Items from a data source:
------------------------------------------------------------

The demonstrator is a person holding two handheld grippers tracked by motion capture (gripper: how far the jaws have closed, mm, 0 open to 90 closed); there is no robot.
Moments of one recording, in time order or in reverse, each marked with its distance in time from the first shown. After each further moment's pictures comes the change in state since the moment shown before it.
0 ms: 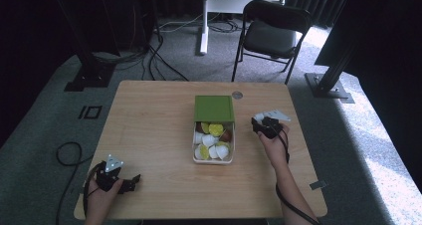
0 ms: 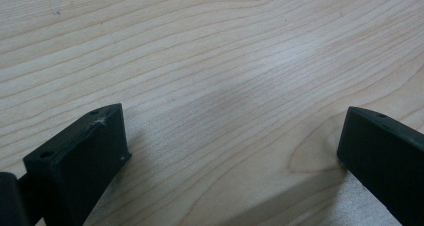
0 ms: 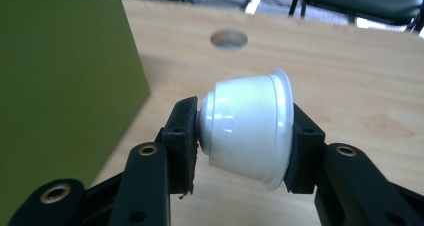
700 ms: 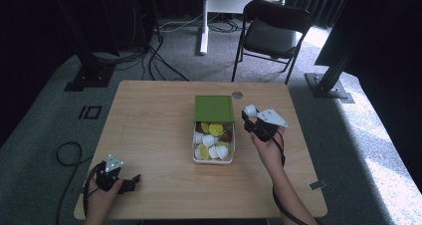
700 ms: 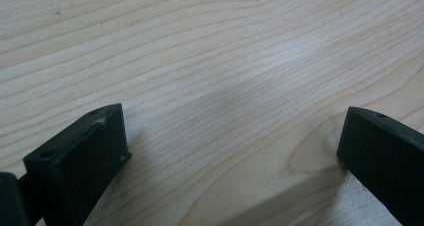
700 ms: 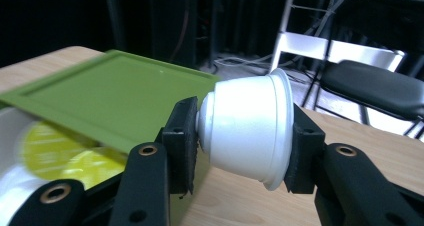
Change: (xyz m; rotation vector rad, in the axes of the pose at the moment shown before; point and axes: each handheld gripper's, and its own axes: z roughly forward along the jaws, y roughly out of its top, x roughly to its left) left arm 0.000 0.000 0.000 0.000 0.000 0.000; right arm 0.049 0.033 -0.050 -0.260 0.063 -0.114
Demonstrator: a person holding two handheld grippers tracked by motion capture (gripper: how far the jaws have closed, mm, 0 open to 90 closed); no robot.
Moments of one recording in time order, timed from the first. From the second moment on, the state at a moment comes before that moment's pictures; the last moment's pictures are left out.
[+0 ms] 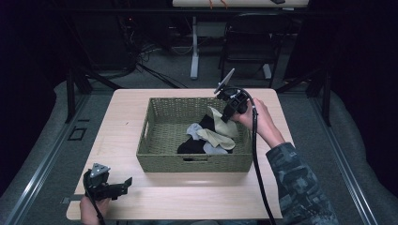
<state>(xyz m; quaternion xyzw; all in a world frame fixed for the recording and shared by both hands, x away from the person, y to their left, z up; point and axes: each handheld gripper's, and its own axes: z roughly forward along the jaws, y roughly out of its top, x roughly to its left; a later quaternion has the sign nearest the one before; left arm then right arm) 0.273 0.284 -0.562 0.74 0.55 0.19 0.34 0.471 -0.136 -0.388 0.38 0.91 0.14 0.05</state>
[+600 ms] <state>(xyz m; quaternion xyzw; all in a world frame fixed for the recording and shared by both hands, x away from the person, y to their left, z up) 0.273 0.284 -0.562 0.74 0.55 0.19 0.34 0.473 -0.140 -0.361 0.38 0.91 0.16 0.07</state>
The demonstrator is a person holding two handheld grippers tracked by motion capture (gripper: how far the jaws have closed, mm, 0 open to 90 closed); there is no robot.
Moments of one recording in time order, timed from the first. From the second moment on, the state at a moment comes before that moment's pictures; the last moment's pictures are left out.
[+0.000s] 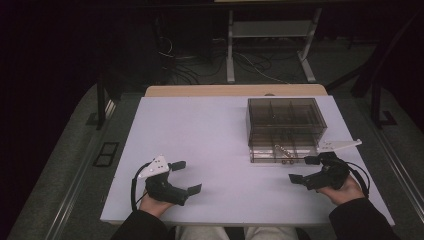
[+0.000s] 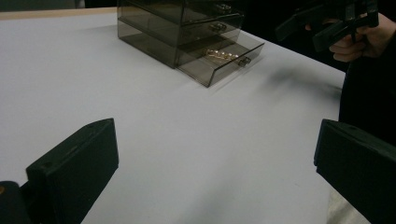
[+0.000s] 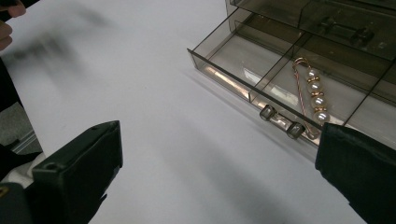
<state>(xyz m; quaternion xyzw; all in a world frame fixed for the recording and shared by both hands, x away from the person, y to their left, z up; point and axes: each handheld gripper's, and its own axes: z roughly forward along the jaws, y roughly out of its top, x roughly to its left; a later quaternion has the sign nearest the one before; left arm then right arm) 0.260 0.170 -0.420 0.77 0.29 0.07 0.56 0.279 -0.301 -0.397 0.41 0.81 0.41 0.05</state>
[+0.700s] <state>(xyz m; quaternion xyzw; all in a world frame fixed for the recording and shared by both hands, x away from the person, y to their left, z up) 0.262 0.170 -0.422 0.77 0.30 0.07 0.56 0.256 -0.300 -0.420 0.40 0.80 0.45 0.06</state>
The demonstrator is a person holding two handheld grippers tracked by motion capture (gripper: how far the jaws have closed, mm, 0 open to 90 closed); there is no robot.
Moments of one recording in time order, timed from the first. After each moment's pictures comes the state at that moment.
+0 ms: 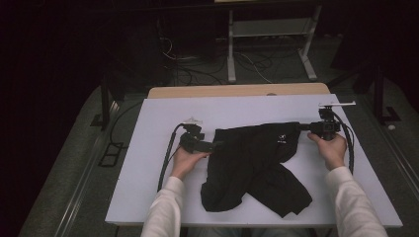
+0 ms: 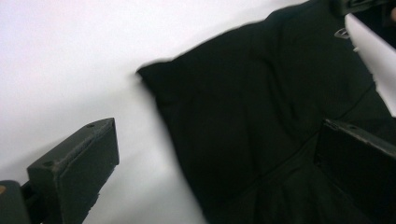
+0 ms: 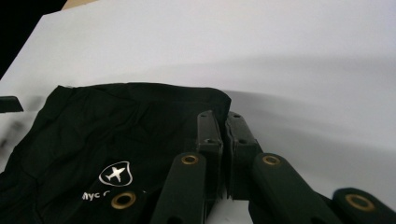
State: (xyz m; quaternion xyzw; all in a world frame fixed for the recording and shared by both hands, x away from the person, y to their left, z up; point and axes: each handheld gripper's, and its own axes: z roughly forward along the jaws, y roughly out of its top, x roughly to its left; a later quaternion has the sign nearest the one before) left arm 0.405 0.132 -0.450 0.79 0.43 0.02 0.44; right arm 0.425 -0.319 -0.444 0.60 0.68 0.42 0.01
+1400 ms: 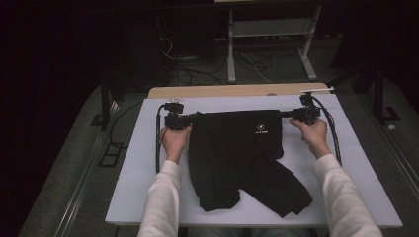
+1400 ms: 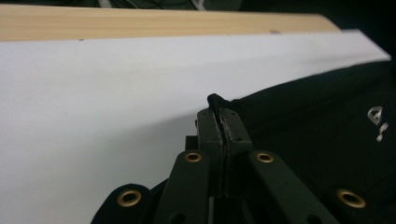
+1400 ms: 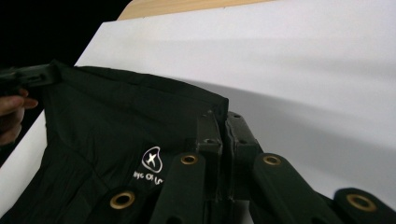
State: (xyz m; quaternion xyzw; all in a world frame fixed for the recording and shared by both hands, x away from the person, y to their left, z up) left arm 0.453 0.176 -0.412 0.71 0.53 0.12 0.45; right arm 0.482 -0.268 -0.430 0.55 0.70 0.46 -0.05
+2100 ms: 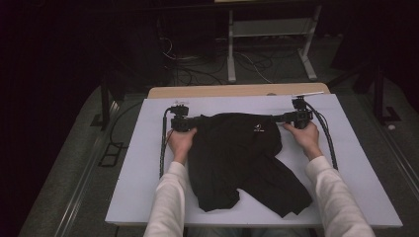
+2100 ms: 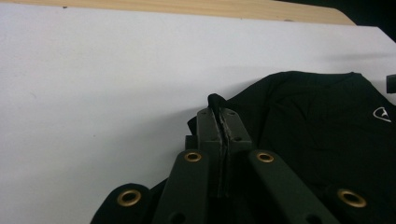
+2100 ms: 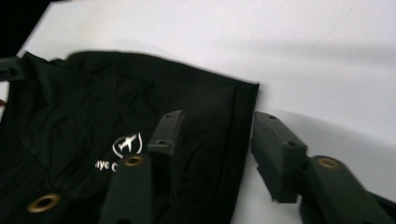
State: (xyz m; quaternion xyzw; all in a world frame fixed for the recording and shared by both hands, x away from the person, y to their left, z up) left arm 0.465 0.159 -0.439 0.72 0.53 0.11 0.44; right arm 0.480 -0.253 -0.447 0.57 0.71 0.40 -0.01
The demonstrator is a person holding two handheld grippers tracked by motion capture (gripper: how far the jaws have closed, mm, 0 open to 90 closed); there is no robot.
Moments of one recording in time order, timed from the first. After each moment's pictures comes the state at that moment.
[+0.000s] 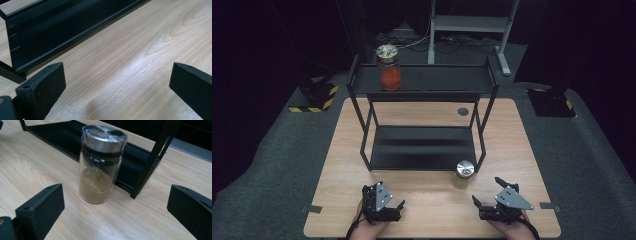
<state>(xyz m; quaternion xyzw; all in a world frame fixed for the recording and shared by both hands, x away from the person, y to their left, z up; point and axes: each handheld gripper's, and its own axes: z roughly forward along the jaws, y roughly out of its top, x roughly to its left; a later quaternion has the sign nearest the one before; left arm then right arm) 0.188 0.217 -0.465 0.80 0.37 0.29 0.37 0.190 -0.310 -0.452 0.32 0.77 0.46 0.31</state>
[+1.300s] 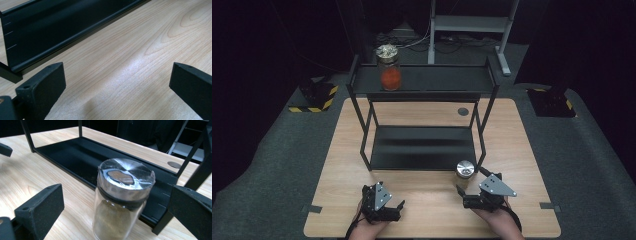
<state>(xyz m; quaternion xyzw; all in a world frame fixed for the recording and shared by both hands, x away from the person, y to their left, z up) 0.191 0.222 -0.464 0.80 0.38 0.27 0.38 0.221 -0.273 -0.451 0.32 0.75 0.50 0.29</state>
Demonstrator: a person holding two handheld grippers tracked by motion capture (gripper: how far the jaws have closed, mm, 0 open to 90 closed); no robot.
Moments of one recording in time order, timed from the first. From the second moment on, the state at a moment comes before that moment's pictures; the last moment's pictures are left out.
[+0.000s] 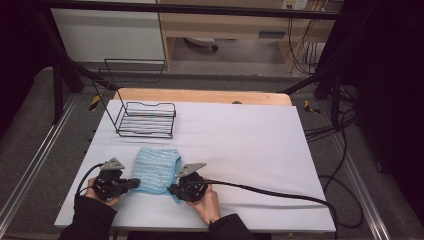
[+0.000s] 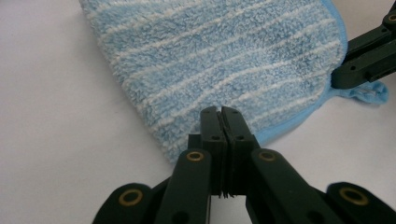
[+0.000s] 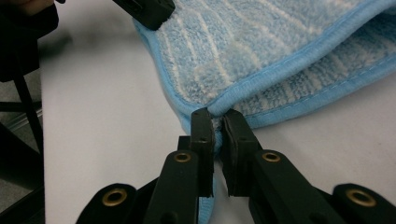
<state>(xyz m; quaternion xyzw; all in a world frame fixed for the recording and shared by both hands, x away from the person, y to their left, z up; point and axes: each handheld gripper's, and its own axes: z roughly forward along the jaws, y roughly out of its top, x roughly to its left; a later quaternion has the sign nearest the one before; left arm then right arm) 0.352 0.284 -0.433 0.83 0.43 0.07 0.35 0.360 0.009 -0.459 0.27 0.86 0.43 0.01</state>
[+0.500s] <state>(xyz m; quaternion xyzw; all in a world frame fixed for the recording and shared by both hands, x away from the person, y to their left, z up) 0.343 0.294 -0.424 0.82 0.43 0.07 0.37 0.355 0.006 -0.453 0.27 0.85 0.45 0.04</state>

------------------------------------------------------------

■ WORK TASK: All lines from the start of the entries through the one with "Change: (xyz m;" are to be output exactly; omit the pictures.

■ ANSWER SECTION:
The demonstrator is a person holding two handheld grippers tracked by motion capture (gripper: how far the jaws have closed, mm, 0 open to 90 closed); there is no robot.
Moments of one recording, in time order or in reverse, each marked with its distance in time from the first shown. After each further moment's pictures comes the change in state since the moment shown before it.
0 ms: 
0 ms: 
0 ms: 
700 ms: 
700 ms: 
700 ms: 
Change: (xyz m; rotation vector rad, in the axes of the pose at the moment shown before; point and axes: each handheld gripper's, and its own axes: z roughly forward along the jaws, y roughly out of its top, x roughly to its left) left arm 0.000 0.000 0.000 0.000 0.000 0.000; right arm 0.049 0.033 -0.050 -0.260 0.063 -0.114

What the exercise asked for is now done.